17. The Battle of Anghiari was reputedly a masterpiece of Renaissance art until its destruction during renovations
Commissioned in 1504 by Piero Soderini to decorate the Hall of Five Hundred, in the only occasion the legendary pair ever worked together Michelangelo was hired to paint one wall and Leonardo da Vinci the opposite. Whilst Michelangelo elected not to complete his masterpiece depicting an episode from the Battle of Cascina, being invited to Rome to construct the Pope’s tomb a year later, da Vinci inadvertently spoiled his own creation. Designing an ingenious scaffold capable of being raised or folded, da Vinci embarked on an immense dedication of the Battle of Anghiari which would have been his largest work.

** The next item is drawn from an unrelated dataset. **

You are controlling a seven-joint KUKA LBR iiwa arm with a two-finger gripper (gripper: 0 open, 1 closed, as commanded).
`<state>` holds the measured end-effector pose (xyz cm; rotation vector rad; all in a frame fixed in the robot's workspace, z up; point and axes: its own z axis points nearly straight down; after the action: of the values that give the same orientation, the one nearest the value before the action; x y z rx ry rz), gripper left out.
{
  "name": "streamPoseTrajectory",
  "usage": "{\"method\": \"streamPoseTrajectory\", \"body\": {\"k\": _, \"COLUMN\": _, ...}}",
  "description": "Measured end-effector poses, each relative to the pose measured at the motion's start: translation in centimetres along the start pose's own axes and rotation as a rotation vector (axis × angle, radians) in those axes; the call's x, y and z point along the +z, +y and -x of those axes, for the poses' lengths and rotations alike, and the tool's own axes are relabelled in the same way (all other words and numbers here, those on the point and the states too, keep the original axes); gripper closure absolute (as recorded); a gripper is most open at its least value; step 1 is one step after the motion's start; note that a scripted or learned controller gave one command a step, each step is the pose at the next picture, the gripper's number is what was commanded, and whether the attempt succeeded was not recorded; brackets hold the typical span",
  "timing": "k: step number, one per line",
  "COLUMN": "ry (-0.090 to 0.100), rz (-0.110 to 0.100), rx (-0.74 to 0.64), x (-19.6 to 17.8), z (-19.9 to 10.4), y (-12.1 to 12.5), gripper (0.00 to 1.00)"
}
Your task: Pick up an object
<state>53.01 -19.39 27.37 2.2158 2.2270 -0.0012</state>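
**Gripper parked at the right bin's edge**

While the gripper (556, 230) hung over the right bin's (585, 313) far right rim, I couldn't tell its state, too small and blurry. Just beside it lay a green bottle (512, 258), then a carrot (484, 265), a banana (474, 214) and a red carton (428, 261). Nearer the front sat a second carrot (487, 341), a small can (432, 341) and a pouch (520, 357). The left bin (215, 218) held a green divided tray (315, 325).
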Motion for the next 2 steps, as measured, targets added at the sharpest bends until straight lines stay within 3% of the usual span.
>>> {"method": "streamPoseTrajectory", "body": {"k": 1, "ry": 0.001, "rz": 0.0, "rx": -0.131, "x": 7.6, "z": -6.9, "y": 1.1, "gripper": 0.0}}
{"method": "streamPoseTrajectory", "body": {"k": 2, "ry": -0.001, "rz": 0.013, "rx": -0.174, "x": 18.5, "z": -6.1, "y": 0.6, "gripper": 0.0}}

Experimenting with a thick undercoat following his poor experiences with oil colors during The Last Supper, da Vinci discovered that subsequently applied paint dripped before drying. Despite his best efforts, da Vinci could only save the lower part of his masterpiece and abandoned the project in a fit of auteur rage. Despite being incomplete, the mural became one of da Vinci’s most acclaimed paintings, celebrated for decades as a passionate work of genius. Sadly, however, during renovations of the room in the mid-to-late sixteenth century, both unfinished works were destroyed, with only copies of da Vinci’s masterpiece remaining to offer a glimpse into his flawed creation.